Verónica Salazar
Una película documental, animada, segmentada en cortos, narrada por cada protagonista. Rara vez vemos piezas tan particulares y diversas en el cine colombiano. Esto es Relatos de reconciliación, una pieza que nació como resultado de una investigación social en pleno posconflicto en el Putumayo, territorio que muchos conocen porque se menciona superficialmente en los noticieros para contar alguna tragedia y luego olvidar. Es precisamente esta dinámica la que el largometraje busca evitar, y ojalá transformar.
Con un montaje estratégico que atrapa, personajes reales que abren su intimidad al micrófono y las imágenes que acompañan cada narración, se va armando un rompecabezas de violencias que son bastante comunes en Colombia. Esta factura, más el significado que carga, resulta en toda una experiencia que nos comprueba que sí pasan esas cosas que los medios nos dicen que no pasan. Se nota la sincronía y el detalle de las ciento cincuenta personas que trabajaron en este proyecto transmedia, dándole voz a esa población que los medios tradicionales y el Estado han buscado callar, muchas veces a la fuerza.
“Cuando estoy solita lloro de ver la injusticia de la vida”. Aventurarse a construir un producto como este es un salto al vacío en el contexto de nuestra industria; toca fibras delicadísimas y relata lo que pocos se han atrevido a retratar de manera tan detallada. Probablemente a esto se debió su muy discreto paso por unas cuantas salas de cine. Este largometraje reúne 16 historias, ilustradas con siete técnicas diferentes, y contadas por sus respectivos protagonistas: las víctimas del conflicto armado colombiano.
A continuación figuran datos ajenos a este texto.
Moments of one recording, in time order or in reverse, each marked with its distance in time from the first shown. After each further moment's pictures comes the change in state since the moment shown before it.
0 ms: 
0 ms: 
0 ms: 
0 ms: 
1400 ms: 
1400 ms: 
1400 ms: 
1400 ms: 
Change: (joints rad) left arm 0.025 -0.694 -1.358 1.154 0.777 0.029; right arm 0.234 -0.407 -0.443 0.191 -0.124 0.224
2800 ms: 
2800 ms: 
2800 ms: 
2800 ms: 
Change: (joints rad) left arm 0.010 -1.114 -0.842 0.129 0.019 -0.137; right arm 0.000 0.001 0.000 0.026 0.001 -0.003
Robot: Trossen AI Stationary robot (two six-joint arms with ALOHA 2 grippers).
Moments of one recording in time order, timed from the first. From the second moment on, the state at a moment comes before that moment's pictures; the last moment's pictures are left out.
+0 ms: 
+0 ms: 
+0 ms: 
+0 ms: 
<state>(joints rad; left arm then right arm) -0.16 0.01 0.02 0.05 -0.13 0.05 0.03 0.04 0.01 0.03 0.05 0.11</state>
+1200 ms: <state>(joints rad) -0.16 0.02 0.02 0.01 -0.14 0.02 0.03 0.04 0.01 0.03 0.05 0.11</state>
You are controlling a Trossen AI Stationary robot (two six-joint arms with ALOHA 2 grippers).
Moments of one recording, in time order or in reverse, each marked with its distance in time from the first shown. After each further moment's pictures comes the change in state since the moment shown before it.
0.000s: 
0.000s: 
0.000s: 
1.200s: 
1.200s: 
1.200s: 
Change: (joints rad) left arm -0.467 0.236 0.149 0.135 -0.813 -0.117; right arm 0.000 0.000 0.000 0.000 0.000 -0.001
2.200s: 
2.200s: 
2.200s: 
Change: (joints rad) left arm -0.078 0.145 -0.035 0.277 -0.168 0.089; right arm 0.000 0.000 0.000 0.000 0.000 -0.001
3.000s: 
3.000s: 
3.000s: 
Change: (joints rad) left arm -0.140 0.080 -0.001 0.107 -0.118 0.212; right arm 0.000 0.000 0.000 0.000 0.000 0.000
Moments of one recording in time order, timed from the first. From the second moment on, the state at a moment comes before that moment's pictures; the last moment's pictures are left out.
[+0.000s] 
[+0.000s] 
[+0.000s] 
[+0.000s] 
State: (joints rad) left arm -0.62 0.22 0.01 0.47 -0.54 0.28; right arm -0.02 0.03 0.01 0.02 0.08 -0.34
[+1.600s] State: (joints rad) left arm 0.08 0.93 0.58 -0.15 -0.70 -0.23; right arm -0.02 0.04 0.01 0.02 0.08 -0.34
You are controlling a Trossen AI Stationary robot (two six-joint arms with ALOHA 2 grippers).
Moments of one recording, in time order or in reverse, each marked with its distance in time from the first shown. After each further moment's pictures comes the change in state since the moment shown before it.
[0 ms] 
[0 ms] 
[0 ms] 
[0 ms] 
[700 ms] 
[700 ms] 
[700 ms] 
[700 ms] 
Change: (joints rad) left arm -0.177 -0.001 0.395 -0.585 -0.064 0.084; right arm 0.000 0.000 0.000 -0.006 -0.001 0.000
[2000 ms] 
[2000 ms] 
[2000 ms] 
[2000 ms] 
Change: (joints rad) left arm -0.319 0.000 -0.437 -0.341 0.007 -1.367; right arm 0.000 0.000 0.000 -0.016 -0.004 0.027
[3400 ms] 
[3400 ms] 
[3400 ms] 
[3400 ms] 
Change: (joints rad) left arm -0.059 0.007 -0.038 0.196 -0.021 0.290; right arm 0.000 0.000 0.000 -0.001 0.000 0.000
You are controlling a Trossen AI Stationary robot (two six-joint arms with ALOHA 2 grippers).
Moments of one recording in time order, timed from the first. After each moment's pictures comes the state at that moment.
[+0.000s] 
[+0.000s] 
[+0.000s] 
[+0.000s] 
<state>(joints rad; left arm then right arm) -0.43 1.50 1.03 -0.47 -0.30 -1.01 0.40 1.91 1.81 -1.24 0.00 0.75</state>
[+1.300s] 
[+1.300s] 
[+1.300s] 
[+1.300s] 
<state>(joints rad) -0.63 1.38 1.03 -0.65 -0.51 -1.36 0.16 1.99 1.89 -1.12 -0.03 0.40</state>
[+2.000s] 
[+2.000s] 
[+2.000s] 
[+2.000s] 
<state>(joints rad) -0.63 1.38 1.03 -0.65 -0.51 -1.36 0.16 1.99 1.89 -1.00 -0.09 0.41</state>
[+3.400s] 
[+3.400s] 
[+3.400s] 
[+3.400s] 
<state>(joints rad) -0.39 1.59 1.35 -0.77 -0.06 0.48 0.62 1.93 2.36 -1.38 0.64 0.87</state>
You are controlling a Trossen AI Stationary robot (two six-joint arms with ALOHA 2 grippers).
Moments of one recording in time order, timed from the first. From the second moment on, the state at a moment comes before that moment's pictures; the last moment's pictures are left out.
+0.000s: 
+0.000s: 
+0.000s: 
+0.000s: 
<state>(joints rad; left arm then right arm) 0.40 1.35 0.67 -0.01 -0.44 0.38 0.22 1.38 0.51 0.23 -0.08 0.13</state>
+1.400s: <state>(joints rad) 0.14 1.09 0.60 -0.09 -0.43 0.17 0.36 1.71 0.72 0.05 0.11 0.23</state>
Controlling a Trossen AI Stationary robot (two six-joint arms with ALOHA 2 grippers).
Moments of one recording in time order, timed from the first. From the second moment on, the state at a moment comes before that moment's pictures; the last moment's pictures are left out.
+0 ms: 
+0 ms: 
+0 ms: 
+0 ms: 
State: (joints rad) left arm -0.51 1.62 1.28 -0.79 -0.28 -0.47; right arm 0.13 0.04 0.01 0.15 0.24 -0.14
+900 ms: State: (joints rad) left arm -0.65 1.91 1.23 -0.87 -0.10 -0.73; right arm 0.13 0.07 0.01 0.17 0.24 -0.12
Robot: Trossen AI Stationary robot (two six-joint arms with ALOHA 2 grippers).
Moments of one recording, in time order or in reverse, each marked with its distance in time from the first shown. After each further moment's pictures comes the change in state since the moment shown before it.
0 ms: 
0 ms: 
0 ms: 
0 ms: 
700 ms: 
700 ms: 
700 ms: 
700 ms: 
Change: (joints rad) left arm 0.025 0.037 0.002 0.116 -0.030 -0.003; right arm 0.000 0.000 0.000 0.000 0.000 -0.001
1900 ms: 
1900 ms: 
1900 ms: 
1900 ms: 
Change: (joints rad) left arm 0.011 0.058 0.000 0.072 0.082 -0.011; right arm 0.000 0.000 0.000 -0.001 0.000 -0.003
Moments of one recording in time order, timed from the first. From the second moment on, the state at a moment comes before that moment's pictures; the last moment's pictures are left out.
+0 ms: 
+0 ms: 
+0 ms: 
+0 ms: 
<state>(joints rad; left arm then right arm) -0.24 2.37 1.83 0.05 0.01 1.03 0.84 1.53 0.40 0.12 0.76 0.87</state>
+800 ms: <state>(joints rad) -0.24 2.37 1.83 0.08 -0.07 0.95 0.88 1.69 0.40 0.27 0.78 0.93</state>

Hay de todo: narrativa, temática y, cinematográficamente hablando, masacres, narcotráfico, maltrato infantil, violaciones, desaparición, reclutamiento y desplazamiento forzados… Toda la crueldad que alguien se pueda imaginar quedó plasmada en las animaciones, dirigidas por Rubén Monroy y Carlos Santa, que llevan los relatos de los actores sociales, en audios directamente tomados de entrevistas. También hay diversidad en las perspectivas desde las cuales se cuentan los acontecimientos; todas las víctimas han participado en procesos de reparación, algunas han sido apoyo para las demás, unas apenas logran reconocerse como víctimas, muchas hablan desde la esperanza y la aceptación, otras aún no se atreven a perdonar, mientras algunas se dan entre sí el apoyo que al mismo tiempo necesitan.
A pesar de ser una serie de relatos llenos de dolor, la violencia que caracteriza a Colombia y el terror que muchas veces fingimos no ver, el largometraje evidencia que su intención es crear, reconstruir, tejer la memoria y, en la misma medida, la sociedad. Tanto por el ambiente que logran adecuar Santa y Monroy como por los testimonios literales de las víctimas. Son voces que reflejan un profundo dolor, pero también esperanza.
“Contarlo es una cosa y vivirlo es otra”, dice una de las protagonistas narradoras. Sin embargo, Retratos de reconciliación es un producto que logra acercarnos al posconflicto y lo que este revela. Esta película construye memoria, es una clara muestra de resistencia no solo desde lo audiovisual, sino también desde la investigación, el arte, y el trabajo social, y un proceso de tejido, de unión, de perdón y reparación. Un proceso que la población menos vulnerable del país eligió ralentizar –e incluso impedir–, pero que es fundamental para algún día darle cierre a este larguísimo episodio de violencia en el campo.